There was an interesting version of this fight played out on the House floor Thursday, when they passed a 90 percent AIG Bonus Baby Tax that applies to companies taking more than $5 billion — as in billion — in TARP money and passing along bonuses greater than $250,000. In other words, it was a tax-the-rich tax hike that only about half the House Republicans could bring themselves to vote for, no matter how angry they were at AIG.

If you think hard about this, you hear the echoes of an old argument. Who do you think the rich guys are in the original trickle-down theory of taxation? You don’t have to be told how these particular rich guys — the ones who took the bonus money after nearly killing the company — trickled down on the rest of us.

And if you look closely, there’s more to see. As Suzy Khimm wrote in the New Republic, Republican senators like Jim DeMint were calling the bailout bill “pure socialism” and executive pay caps “outlandish” and “a sad day in America.” And now, six weeks later in America, DeMint and others wrote a letter demanding to know why AIG seemed to have been excluded from this pure socialism of pay caps.

Actually, the “ism” in question here is populism. And no doubt you’ll hear warnings of Obama as the new Huey Long — instead of the new FDR — and the dangers of the mob. But Obama has to see an opportunity here for real change. You’re seeing market solutions being discredited at every turn. Now what Obama has to do, in the post-Bush era, is rebuild faith in government.

Let’s just say Obama has struggled so far. Of course, he’s not exactly a populist or for that matter — sorry, boys — a socialist. He’s a pragmatist who was slow to anger over the AIG bonuses because he’s slow to anger, period. I’m guessing he was too busy, as many of us were, working on his NCAA brackets. But when he went to California to hang out with Arnold and Jay Leno, he also did some town-hall meetings to make clear he was as angry as anyone.

He told reporters he didn’t want to “quell” people’s anger, and while “quell” isn’t a word you hear often on the trail, you don’t often hear about $165 million in “retention” bonuses, either. What politician wouldn’t want to retain that anger?

And yet, what we had been hearing from Geithner was that though the bonuses were regrettable, there was nothing to be done about them. Nothing? Seriously. It’s US versus AIG — like UNC versus Radford — and nothing? This was another in a string of rookie mistakes from your favorite bailout team.

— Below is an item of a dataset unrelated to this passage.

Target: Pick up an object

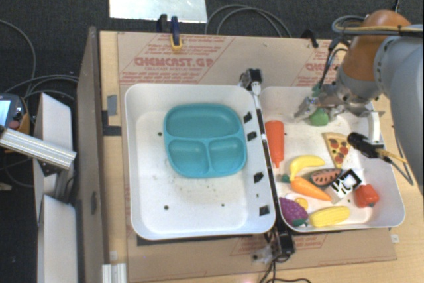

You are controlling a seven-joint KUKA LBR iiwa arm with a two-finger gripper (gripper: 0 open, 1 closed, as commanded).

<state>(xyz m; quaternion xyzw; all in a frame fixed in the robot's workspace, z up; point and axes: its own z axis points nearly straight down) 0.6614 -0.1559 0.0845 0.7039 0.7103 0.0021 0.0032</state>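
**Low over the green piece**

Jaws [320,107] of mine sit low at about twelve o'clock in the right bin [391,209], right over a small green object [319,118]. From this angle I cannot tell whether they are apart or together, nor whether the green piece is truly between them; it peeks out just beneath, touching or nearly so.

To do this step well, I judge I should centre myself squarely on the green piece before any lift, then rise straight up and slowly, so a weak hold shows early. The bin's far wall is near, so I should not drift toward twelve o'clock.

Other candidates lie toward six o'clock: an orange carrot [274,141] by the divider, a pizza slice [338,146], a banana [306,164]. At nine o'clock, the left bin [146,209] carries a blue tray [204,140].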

As Barney Frank pointed out, the taxpayers own an 80 percent stake in AIG and so, of course, there had to be something.

Then there is the Chris Dodd affair and the question of who changed the stimulus bill to allow the AIG bonuses, and why no one will give us a straight answer. Dodd said it was a nameless Obama person who made him write in the change. This was supposed to be the administration of transparency, but what’s clear is — again — nothing.

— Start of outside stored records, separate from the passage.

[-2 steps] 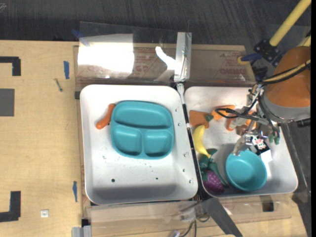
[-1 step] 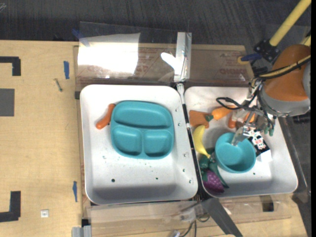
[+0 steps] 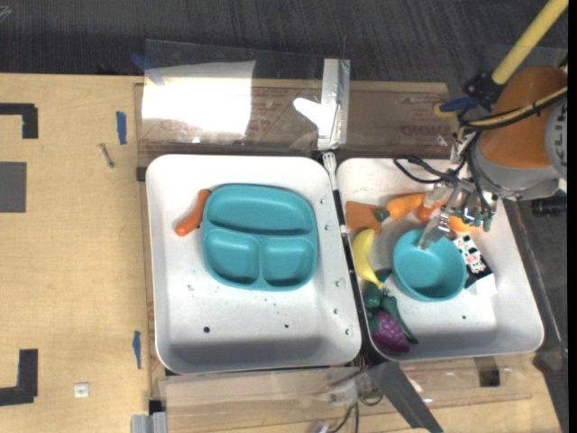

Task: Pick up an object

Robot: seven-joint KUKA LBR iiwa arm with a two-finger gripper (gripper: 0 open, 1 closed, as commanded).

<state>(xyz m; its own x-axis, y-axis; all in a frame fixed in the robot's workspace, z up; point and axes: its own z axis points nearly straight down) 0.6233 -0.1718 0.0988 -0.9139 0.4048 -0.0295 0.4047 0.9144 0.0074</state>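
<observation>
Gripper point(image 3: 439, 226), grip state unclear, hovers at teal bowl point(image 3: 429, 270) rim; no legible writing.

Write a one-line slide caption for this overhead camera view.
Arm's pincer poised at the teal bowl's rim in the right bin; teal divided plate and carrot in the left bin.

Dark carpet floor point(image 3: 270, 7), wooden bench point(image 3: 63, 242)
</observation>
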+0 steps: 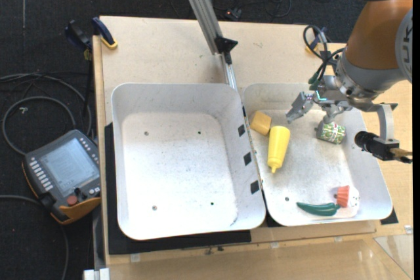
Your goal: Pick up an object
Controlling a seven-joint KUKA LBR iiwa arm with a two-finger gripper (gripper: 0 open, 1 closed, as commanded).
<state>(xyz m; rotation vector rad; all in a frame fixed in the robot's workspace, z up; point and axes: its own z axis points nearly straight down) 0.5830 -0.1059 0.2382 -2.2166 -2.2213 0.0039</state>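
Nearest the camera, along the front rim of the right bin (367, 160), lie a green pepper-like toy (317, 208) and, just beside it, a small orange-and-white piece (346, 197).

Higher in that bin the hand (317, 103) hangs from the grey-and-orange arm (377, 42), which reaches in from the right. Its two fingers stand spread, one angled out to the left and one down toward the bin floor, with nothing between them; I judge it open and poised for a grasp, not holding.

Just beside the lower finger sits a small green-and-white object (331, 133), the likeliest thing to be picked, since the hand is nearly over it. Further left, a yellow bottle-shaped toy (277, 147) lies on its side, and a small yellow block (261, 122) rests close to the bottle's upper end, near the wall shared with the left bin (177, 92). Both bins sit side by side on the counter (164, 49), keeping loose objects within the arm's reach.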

Meanwhile, David Axelrod, Obama’s consigliere, told the Washington Post that the bonus issue was a “distraction” and said, “People are not sitting around their kitchen tables thinking about AIG. They are thinking about their own jobs.”

Of course, people are thinking about AIG, in their kitchens and everywhere else. Obama’s people may have been worried about villainizing Wall Street when asking taxpayers to spend trillions to bail out these same villains. And so when the rest of us learn one lesson from, say, the $35,000 commode, the Obama people thought the real lesson was that it’s dangerous to stoke public anger.

That was then — in the pre-Leno days. Now we’re in full stoke mode, and, if you’re looking to be stoked, check the numbers cited by Washington Post columnist E.J. Dionne: A 2007 study showed the top 50 investment fund managers made 19,000 times more than the average worker.

These are historic numbers, and they tell the wrong kind of American history. Obama wants to do big things in a historically bad economy — things like health care and energy. All he needs to do is understand how to channel the anger out there. Maybe tell him it’s just another kind of March madness.